2. Menggunakan imbuhan secara lengkap

3. Menggunakan kata ganti resmi

4. Menggunakan kata baku

5. Menggunakan EYD

6. Menghindari unsur kedaerahan (dialek).

Membaca dan memahami keenam ciri-ciri bahasa resmi di atas, bisa


disimpulkan bahwa bahasa formal tersusun secara sistematis dan resmi. Dan,
mengutip pendapat Kridalaksana (2008) bahwa fungsi bahasa yang menuntut
penggunaan ragam bahasa, antara lain (1) komunikasi resmi, (2) wacana teknis,
(3) pembicaraan di depan umum, dan (4) pembicaraan dengan orang yang
dihormati. Misalnya, ketika berdialog dengan atasan atau pimpinan, berbicara
dengan guru, atau berbicara dengan orang yang baru kita kenal. Berbeda halnya
dengan ragam bahasa Indonesia nonformal, Pamungkas (2012:35) juga
menjelaskan bahwa ragam bahasa Indonesia nonformal mempunyai pengertian
sebagai ragam bahasa yang digunakan dalam situasi nonformal (tidak resmi).
Ragam bahasa nonformal biasanya cenderung digunakan dalam situasi santai dan
penuh keakraban.
Adapun bahasa Indonesia nonformal mempunyai sifat yang khas berikut.

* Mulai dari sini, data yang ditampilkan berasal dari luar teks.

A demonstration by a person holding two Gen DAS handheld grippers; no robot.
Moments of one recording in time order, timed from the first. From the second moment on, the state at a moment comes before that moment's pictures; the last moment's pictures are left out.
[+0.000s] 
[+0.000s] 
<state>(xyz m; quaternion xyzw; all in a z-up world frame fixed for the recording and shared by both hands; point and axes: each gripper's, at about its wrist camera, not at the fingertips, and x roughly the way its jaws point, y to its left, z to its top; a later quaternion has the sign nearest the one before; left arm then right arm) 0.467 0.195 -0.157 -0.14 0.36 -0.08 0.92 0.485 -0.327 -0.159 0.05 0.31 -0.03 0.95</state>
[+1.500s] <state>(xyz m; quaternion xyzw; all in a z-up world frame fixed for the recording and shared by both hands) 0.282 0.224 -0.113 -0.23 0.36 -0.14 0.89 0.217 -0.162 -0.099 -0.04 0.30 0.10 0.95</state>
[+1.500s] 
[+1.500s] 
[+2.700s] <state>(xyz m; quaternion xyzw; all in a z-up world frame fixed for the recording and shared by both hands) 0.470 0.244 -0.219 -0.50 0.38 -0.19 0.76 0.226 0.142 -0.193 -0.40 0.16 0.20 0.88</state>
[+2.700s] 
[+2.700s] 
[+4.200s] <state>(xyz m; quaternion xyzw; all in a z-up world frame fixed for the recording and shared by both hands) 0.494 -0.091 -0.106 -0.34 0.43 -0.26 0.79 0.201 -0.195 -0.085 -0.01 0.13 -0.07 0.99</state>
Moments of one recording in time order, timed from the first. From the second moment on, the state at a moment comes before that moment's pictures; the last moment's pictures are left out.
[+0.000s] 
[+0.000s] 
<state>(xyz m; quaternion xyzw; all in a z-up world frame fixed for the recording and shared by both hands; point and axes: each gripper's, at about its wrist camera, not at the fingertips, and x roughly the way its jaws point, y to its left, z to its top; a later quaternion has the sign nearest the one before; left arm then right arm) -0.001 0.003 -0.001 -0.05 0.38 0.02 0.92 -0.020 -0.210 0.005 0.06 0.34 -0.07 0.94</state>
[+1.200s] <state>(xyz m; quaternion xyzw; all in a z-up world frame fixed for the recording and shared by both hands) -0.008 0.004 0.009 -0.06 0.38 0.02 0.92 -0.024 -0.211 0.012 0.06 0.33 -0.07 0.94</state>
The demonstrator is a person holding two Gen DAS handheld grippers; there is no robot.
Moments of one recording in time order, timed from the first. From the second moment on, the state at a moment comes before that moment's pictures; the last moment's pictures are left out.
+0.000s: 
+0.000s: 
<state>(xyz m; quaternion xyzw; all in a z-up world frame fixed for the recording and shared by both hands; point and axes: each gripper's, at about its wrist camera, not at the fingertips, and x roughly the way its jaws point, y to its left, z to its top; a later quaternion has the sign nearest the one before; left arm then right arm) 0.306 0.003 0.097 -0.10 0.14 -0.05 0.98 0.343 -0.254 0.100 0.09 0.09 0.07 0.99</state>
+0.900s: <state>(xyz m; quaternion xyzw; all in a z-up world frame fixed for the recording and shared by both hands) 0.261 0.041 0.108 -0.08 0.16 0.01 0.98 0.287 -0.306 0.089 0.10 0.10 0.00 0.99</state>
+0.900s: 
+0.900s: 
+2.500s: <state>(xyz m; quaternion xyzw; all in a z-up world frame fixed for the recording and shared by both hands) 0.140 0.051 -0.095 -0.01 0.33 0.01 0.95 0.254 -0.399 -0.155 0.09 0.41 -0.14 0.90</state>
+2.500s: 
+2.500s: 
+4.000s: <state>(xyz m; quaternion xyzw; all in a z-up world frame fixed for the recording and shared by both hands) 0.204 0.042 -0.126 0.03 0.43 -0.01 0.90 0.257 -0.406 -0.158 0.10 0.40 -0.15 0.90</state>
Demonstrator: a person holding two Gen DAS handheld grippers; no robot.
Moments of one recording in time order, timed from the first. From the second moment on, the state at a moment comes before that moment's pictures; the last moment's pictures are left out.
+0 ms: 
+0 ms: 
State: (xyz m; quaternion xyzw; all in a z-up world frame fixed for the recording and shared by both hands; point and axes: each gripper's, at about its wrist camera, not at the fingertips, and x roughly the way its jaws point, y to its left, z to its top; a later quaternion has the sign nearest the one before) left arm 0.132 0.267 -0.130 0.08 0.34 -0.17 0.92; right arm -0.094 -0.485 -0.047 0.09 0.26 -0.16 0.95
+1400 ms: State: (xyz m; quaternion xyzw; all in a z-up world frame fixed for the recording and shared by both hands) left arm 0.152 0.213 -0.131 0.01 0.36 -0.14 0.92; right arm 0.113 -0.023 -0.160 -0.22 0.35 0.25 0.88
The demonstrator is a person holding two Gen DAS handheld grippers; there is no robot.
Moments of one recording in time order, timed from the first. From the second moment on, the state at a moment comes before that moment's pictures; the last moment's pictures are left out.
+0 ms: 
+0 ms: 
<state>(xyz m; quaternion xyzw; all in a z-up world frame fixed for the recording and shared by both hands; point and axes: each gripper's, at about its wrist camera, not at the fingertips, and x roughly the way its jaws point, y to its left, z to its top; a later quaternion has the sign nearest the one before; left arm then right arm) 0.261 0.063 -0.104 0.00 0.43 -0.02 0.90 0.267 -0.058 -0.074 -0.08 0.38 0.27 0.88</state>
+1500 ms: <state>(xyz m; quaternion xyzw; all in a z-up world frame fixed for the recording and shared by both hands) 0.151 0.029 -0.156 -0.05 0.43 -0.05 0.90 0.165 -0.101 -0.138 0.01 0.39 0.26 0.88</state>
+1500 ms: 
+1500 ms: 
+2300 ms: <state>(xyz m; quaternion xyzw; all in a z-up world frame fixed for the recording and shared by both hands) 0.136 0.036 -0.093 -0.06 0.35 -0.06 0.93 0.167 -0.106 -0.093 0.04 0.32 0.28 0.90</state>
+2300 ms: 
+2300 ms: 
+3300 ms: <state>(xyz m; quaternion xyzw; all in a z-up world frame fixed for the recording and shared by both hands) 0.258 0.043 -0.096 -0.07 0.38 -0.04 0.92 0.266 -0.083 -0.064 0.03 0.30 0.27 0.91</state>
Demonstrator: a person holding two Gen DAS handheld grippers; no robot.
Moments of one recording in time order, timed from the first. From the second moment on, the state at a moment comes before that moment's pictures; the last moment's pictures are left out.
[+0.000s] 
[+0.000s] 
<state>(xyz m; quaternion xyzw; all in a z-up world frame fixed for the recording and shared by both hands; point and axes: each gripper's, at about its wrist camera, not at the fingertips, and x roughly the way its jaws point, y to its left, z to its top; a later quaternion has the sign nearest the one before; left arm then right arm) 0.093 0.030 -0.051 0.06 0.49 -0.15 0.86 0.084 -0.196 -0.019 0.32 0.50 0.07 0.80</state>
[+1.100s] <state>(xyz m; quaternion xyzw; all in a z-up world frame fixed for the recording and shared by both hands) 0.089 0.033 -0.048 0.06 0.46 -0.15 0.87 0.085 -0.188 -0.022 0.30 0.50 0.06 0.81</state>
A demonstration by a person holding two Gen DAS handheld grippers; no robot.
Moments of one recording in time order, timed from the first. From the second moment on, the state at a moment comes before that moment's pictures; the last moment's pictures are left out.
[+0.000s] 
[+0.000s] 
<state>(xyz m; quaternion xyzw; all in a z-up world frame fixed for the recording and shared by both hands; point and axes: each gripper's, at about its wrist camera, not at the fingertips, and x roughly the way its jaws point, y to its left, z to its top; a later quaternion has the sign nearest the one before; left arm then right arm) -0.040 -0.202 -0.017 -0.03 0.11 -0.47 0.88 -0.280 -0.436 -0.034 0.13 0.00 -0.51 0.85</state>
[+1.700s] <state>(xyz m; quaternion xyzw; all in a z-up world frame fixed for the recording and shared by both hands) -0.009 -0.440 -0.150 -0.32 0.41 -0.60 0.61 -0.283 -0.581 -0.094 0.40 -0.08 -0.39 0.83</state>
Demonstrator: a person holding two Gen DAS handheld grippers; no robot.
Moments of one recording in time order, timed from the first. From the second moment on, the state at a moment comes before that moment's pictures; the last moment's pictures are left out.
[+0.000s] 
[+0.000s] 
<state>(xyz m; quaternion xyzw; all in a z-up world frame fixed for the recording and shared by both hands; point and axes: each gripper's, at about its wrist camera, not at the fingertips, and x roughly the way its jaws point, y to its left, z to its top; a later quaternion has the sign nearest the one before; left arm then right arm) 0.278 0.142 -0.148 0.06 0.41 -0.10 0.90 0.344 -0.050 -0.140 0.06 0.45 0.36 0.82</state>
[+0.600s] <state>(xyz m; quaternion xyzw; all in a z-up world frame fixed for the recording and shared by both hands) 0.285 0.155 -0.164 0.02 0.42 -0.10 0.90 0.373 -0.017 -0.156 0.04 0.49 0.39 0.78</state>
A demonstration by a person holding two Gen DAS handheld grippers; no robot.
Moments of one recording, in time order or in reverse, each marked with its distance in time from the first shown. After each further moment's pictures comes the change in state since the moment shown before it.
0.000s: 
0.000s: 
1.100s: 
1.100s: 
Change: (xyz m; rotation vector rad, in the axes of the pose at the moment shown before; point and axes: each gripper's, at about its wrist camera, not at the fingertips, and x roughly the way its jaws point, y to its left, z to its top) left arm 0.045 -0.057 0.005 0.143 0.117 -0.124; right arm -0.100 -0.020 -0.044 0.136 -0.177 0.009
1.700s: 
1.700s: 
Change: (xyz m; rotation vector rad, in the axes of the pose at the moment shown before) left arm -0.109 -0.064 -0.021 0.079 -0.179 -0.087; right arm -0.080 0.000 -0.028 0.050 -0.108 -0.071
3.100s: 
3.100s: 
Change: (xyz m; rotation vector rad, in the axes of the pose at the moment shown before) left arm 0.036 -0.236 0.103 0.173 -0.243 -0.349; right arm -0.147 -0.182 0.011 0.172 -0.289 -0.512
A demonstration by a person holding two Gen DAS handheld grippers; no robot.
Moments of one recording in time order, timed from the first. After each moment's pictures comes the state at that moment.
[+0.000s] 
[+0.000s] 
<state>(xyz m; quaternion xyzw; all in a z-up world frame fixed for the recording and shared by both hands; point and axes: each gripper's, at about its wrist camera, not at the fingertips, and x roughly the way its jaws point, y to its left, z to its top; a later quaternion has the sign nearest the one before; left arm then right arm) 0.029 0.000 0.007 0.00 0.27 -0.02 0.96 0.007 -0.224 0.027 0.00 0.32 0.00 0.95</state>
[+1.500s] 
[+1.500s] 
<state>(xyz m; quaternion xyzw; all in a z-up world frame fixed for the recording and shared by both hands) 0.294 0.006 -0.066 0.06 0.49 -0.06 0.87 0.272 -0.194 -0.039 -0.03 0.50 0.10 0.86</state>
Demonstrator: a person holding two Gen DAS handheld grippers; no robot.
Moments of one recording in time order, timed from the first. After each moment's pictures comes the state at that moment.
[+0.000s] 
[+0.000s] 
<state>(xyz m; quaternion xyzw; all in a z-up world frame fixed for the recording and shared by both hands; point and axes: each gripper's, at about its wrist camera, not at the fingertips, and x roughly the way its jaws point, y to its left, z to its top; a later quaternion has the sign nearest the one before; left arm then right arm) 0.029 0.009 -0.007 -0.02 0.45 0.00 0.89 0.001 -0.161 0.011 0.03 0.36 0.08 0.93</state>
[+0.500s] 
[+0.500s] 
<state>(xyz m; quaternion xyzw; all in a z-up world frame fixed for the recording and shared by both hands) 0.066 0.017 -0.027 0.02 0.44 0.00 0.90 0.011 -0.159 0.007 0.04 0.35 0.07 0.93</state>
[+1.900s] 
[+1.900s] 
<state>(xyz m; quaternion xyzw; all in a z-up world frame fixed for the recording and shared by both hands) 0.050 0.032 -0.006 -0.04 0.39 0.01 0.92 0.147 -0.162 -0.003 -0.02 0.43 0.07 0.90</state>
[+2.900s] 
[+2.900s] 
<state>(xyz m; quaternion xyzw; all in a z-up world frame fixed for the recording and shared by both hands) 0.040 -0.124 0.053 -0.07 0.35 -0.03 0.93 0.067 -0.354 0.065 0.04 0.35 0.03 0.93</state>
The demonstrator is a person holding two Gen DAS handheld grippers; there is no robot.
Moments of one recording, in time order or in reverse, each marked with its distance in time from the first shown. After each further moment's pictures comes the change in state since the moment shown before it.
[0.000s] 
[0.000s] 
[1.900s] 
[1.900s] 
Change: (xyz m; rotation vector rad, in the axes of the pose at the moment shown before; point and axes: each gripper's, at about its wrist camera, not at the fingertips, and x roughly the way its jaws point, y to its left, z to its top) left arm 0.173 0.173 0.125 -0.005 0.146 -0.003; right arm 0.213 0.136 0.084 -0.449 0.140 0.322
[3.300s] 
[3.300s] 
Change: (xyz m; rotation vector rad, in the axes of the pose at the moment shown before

1. Kalimat-kalimat yang digunakan adalah kalimat-kalimat sederhana


(kalimat yang tidak lengkap), yang tidak berpatok pada aturan gramatikal
atau struktur kalimat. Dengan demikian, kalimat yang tersusun tidak harus
berpola SP, SPO, SPOK, dan seterusnya. Contoh kalimat nonformal dalam
sehari-hari yang sering kita gunakan adalah “Sudah makan?”. Struktur
kalimat hanya terdiri atas predikat saja. Dan, bisa dipastikan makna di
dalam sebuah teks sudah bisa dipahami seutuhnya
2. Subjek jarang dimunculkan. Misalnya, “Mau ke mana?”
3. Kalimat pertanyaan seperti di atas berdasarkan aturan ragam bahasa formal
(baku) seharusnya diawali dengan kata subjek. Namun demikian, subjek di
atas dihilangkan karena orang yang diajak berbicara dianggap sudah
mengetahui siapa yang dimaksudkan oleh pembicara
4. Menggunakan kata-kata yang lazim dipakai sehari-hari (kata-kata atau
diksi ragam nonformal). Misalnya, “Ia bilang kalau mau ke Wonokromo”.
Kata ‘bilang’ dan ‘mau’ merupakan bentuk kata yang tidak lazim dipakai
dalam bahasa formal (resmi atau baku), tetapi sangat lazim sering
digunakan dalam bahasa nonformal.

Dari beberapa sifat-sifat khas bahasa nonformal di atas, bisa disumpulkan


bahwa prinsip yang paling mendasari pemakaian bahasa nonformal adalah “mana
suka atau bebas”, dengan dasar antara pemakai bahasa (antara komunikator dan
komunikan) sama-sama tahu maksud atau makna di dalam penggunaan bahasa.
Sehingga, proses terjadinya komunikasi antarbahasa berjalan lancar. Contoh lain
dari penggunaan bahasa Indonesia nonformal adalah bahasa gaul yang sering
digunakan oleh kalangan remaja. Berdasarkan fungsinya, Pateda (1984:70)
mengemukakan bahwa bahasa gaul memiliki persamaan dengan bentuk-bentuk
slang, jargon, dan prokem. Fungsi bahasa slang dan prokem digunakan untuk
merahasiakan sesuatu kepada kelompok lain. Sedangkan, jargon disebut sebagai
kosakata khusus yang dipergunakan di bidang kehidupan (lingkungan tertentu).
Dengan demikian, bahasa menjadi nonformal, karena bersifat merahasiakan dan
menjadi kesan yang susah untuk dipahami.